**TASK PROMPT:** Pull each line containing "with" from the data.

**SUPPLIED DATA:**

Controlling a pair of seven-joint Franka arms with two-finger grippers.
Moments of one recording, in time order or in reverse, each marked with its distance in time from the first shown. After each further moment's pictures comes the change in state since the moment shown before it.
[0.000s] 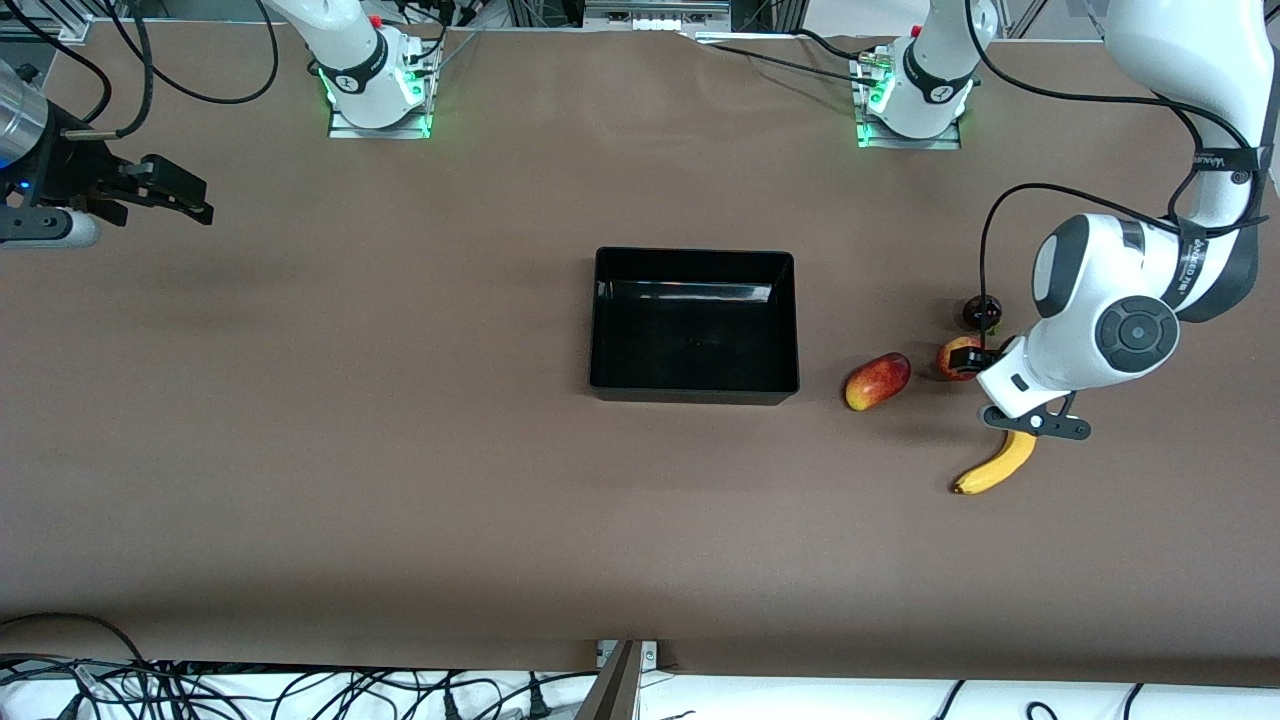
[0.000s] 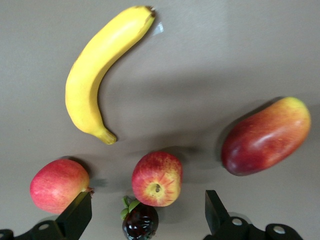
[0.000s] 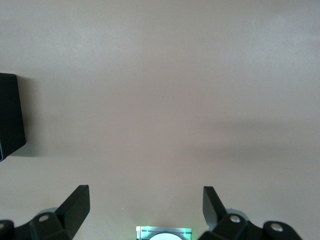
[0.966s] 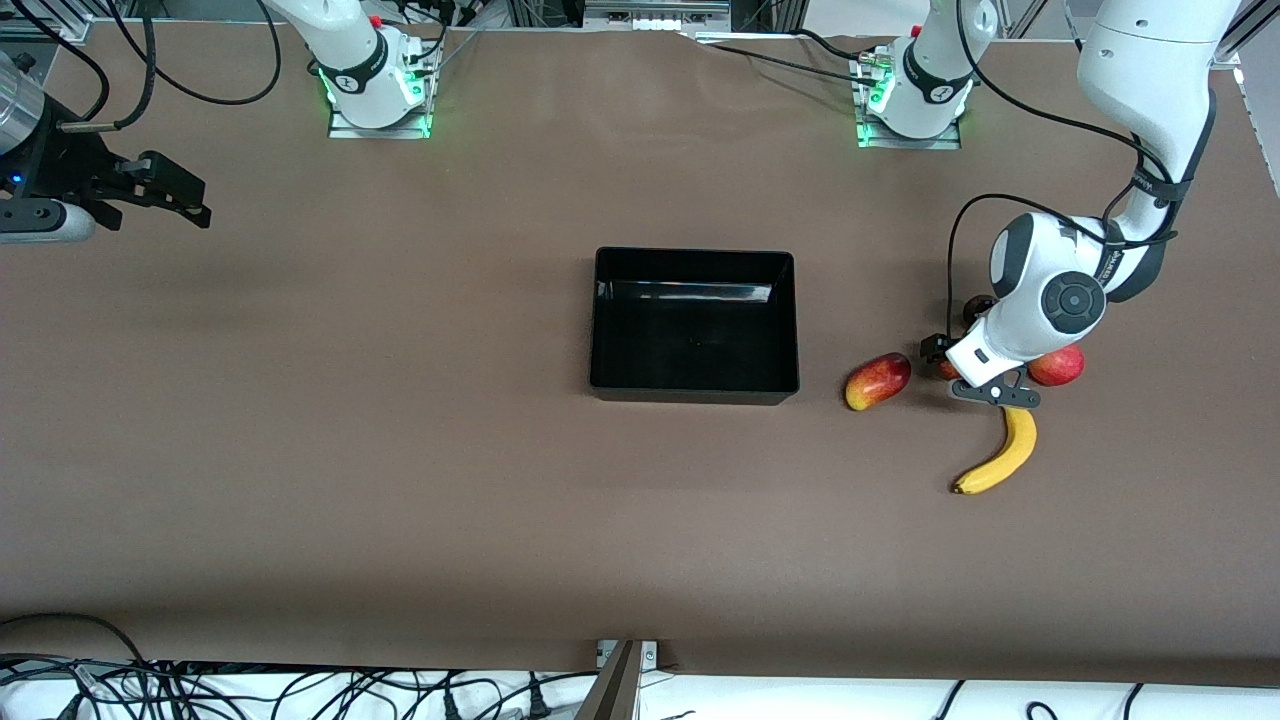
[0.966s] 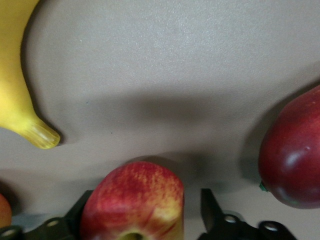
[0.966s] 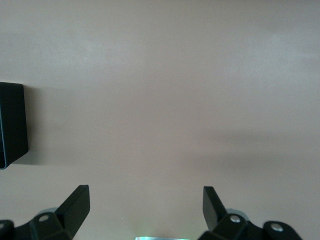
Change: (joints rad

**RESPONSE BOX:**
Controlling a pair of seven-joint Franka arms with two-finger grippers.
Moments of one recording, in time order or in reverse, each marked with its distance in time from the first shown. After each further moment's pictures comes the change in state since the moment shown before it.

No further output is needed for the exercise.